▶

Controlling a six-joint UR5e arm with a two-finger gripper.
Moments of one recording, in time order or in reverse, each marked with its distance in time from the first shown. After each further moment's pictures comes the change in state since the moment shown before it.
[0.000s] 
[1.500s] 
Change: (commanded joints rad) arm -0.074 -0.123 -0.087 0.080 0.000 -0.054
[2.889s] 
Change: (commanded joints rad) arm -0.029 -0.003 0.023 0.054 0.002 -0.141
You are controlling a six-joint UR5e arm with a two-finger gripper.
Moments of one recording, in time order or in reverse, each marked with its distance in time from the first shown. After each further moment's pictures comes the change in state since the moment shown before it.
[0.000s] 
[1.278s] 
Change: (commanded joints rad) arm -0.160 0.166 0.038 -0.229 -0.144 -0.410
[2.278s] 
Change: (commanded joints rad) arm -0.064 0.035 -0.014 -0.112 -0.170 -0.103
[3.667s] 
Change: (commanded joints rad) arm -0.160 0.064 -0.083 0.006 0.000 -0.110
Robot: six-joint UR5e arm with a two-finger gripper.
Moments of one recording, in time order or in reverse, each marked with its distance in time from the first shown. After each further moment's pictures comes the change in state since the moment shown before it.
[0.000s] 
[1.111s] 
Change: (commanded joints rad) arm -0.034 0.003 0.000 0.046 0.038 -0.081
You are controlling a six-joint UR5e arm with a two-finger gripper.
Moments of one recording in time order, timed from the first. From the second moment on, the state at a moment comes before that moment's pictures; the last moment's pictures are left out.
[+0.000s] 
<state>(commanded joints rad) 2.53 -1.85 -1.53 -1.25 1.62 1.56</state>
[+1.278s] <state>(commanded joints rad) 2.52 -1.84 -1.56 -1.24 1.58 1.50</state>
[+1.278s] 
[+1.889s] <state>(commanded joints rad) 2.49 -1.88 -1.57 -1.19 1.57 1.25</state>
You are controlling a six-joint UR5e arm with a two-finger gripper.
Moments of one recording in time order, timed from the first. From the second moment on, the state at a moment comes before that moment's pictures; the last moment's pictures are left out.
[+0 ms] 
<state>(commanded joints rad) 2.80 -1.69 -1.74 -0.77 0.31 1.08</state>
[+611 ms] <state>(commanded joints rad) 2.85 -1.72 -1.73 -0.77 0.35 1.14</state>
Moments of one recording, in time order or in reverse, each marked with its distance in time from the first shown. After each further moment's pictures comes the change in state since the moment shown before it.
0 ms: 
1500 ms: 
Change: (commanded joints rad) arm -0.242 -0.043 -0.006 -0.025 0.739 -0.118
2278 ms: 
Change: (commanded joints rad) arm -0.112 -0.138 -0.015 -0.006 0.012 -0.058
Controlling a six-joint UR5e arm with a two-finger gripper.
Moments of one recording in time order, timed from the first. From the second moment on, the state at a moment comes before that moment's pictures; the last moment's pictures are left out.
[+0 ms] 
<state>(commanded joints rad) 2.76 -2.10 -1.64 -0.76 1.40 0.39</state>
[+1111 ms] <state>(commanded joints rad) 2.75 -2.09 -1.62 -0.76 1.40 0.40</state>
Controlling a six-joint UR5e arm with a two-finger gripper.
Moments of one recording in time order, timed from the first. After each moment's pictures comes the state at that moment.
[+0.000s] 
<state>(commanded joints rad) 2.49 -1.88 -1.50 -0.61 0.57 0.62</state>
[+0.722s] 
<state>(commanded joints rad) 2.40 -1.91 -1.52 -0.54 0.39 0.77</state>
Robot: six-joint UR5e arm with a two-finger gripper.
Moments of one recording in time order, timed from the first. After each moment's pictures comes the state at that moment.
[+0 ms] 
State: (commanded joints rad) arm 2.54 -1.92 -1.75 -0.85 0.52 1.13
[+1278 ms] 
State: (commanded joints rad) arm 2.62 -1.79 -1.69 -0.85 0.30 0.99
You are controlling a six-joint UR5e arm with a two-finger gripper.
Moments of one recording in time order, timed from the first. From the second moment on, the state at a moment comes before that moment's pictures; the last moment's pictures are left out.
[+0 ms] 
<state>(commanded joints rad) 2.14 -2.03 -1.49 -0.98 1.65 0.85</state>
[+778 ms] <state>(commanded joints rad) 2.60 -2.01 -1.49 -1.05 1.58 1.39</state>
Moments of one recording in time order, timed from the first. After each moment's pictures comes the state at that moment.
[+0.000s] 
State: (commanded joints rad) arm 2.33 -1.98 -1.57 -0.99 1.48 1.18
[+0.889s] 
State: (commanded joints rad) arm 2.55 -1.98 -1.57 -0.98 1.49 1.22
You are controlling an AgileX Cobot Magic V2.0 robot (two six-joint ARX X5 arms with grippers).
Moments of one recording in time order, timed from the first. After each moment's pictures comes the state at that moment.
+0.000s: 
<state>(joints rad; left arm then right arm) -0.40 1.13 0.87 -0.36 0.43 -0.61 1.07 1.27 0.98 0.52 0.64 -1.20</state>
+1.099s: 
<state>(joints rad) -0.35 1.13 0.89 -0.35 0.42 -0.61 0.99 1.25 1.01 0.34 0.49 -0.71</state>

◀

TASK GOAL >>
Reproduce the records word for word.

RESULT >>
Controlling a six-joint UR5e arm with a two-finger gripper.
Moments of one recording, in time order or in reverse, each marked with its distance in time from the first shown. After each further moment's pictures comes the change in state since the moment shown before it.
[0.000s] 
[1.500s] 
Change: (commanded joints rad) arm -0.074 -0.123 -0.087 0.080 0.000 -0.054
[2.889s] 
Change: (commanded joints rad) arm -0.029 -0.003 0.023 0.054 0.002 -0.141
You are controlling a six-joint UR5e arm with a two-finger gripper.
Moments of one recording, in time order or in reverse, each marked with its distance in time from the first shown. After each further moment's pictures comes the change in state since the moment shown before it.
[0.000s] 
[1.278s] 
Change: (commanded joints rad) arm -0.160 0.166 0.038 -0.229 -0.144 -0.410
[2.278s] 
Change: (commanded joints rad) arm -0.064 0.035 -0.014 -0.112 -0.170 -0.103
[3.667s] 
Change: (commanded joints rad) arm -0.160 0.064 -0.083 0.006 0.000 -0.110
Robot: six-joint UR5e arm with a two-finger gripper.
Moments of one recording, in time order or in reverse, each marked with its distance in time from the first shown. After each further moment's pictures comes the change in state since the moment shown before it.
[0.000s] 
[1.111s] 
Change: (commanded joints rad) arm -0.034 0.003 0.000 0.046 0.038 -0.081
You are controlling a six-joint UR5e arm with a two-finger gripper.
Moments of one recording in time order, timed from the first. From the second moment on, the state at a moment comes before that moment's pictures; the last moment's pictures are left out.
[+0.000s] 
<state>(commanded joints rad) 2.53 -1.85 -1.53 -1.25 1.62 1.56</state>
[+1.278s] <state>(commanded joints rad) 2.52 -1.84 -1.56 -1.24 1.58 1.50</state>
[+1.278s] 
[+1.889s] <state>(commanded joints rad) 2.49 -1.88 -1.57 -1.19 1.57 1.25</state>
You are controlling a six-joint UR5e arm with a two-finger gripper.
Moments of one recording in time order, timed from the first. From the second moment on, the state at a moment comes before that moment's pictures; the last moment's pictures are left out.
[+0 ms] 
<state>(commanded joints rad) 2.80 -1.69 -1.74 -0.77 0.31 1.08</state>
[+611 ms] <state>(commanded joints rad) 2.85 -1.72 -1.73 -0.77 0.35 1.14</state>
Moments of one recording, in time order or in reverse, each marked with its distance in time from the first shown. After each further moment's pictures comes the change in state since the moment shown before it.
0 ms: 
1500 ms: 
Change: (commanded joints rad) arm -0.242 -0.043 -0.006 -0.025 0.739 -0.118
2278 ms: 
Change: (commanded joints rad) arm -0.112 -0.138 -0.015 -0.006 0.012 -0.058
Controlling a six-joint UR5e arm with a two-finger gripper.
Moments of one recording in time order, timed from the first. From the second moment on, the state at a moment comes before that moment's pictures; the last moment's pictures are left out.
[+0 ms] 
<state>(commanded joints rad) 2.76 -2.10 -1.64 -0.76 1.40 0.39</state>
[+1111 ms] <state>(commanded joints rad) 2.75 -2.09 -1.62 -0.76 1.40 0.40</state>
Controlling a six-joint UR5e arm with a two-finger gripper.
Moments of one recording in time order, timed from the first. After each moment's pictures comes the state at that moment.
[+0.000s] 
<state>(commanded joints rad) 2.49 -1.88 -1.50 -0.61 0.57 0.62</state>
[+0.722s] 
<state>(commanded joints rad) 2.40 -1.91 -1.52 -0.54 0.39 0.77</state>
Robot: six-joint UR5e arm with a two-finger gripper.
Moments of one recording in time order, timed from the first. After each moment's pictures comes the state at that moment.
[+0 ms] 
State: (commanded joints rad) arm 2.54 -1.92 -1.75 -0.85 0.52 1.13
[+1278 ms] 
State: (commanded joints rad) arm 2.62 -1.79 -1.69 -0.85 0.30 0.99
You are controlling a six-joint UR5e arm with a two-finger gripper.
Moments of one recording in time order, timed from the first. From the second moment on, the state at a moment comes before that moment's pictures; the last moment's pictures are left out.
[+0 ms] 
<state>(commanded joints rad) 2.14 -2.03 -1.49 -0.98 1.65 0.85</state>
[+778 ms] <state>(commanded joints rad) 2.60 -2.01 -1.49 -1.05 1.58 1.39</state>
Moments of one recording in time order, timed from the first. After each moment's pictures comes the state at that moment.
[+0.000s] 
State: (commanded joints rad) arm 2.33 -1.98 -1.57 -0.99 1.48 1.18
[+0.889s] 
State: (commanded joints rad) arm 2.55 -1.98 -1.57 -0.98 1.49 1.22
You are controlling an AgileX Cobot Magic V2.0 robot (two six-joint ARX X5 arms with grippers).
Moments of one recording in time order, timed from the first. After each moment's pictures comes the state at that moment.
+0.000s: 
<state>(joints rad; left arm then right arm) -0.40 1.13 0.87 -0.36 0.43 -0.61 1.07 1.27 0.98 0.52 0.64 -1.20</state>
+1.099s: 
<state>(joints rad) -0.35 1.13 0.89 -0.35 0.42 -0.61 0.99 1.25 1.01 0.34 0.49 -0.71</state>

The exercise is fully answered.